Une campagne axée sur la morale et l’insécurité

  • Sécurité Dans un pays où une personne est, en moyenne, assassinée toutes les dix minutes, le thème de la violence est omniprésent. A ce fléau, les partis traditionnels répondent par des mesures connues : une hausse des investissements dans les dispositifs de sécurité, une meilleure coordination entre les polices fédérales et régionales, militaires et civiles ou des politiques à plus long terme (éducation, réduction des inégalités). Jair Bolsonaro se distingue par une démonstration de force et d’autorité et une antienne : « Bandido bom é bandido morto » (« un bon bandit est un bandit mort »). Proposant de revenir sur l’« estatuto do desarmamento » (loi sur le désarmement) de 2003, il compte abaisser la majorité pénale à 16 ans, interdire les aménagements de peine et amnistier les crimes commis par des policiers. Une politique applaudie par nombre d’habitants des périphéries de grandes villes, usés par la barbarie des gangs et des milices.

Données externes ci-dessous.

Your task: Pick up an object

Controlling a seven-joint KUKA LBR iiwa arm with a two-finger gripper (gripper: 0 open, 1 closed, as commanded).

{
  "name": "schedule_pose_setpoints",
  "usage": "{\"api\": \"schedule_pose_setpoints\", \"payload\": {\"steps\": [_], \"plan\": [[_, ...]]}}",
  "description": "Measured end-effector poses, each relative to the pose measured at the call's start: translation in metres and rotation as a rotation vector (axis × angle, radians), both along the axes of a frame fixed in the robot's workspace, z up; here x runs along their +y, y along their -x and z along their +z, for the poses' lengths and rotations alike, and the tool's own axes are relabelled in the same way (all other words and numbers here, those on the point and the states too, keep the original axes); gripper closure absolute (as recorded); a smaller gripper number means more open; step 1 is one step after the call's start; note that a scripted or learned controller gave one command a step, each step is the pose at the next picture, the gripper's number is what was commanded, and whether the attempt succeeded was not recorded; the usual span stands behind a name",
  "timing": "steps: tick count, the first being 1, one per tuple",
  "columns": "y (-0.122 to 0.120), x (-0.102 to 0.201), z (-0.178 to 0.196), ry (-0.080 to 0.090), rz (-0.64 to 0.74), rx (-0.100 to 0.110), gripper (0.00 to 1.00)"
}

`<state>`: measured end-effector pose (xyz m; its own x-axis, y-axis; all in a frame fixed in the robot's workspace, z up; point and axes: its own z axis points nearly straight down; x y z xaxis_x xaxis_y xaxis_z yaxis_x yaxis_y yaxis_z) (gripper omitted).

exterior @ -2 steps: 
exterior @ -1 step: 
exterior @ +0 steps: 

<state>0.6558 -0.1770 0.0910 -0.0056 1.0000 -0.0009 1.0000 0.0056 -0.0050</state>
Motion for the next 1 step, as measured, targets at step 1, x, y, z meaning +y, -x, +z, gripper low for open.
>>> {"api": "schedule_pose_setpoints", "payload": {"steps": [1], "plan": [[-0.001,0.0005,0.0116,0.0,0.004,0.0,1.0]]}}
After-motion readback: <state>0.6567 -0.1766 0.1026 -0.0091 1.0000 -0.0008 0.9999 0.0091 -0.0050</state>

  • Economie Après une récession historique, le thème de l’économie est l’autre sujet majeur. Avec une dette publique estimée à près de 90 % du produit intérieur brut (PIB) à la limite du soutenable pour un pays émergent, les candidats ont dû faire montre d’un sens de la responsabilité budgétaire. Geraldo Ackmin a tenté de se différencier, se présentant comme l’homme des réformes. Mais c’est Jair Bolsonaro qui a remporté, in fine, l’adhésion des milieux d’affaires reconnaissant « ne rien connaître en économie ». Une stratégie de l’esquive visant à mieux mettre en avant son conseiller Paulo Guedes. Un « Chicago Boy » ultralibéral qui propose d’éponger la dette en privatisant à outrance.
  • Morale L’écœurement des Brésiliens face aux scandales de corruption s’est accompagné d’une tendance au repli sur les valeurs traditionnelles que sont Dieu, la patrie, la famille, l’éthique. Bien avant le démarrage de la campagne, les polémiques frappant le monde de la culture ont donné le signal d’une montée d’un courant ultra-conservateur. Ainsi, lors de la venue de la philosophe américaine Judith Butler – auteure du célèbre ouvrage Trouble dans le genre –, son effigie avait été brûlée telle une sorcière au temps de l’inquisition. Avec un slogan « Le Brésil par-dessus tout et Dieu au-dessus de tous », Jair Bolsonaro, pourfendeur du droit à l’avortement et d’une pseudo-théorie du genre enseignée à l’école, a su capter les voix de mères inquiètes de la « perversité » du monde moderne et le vote de grandes Eglises évangéliques.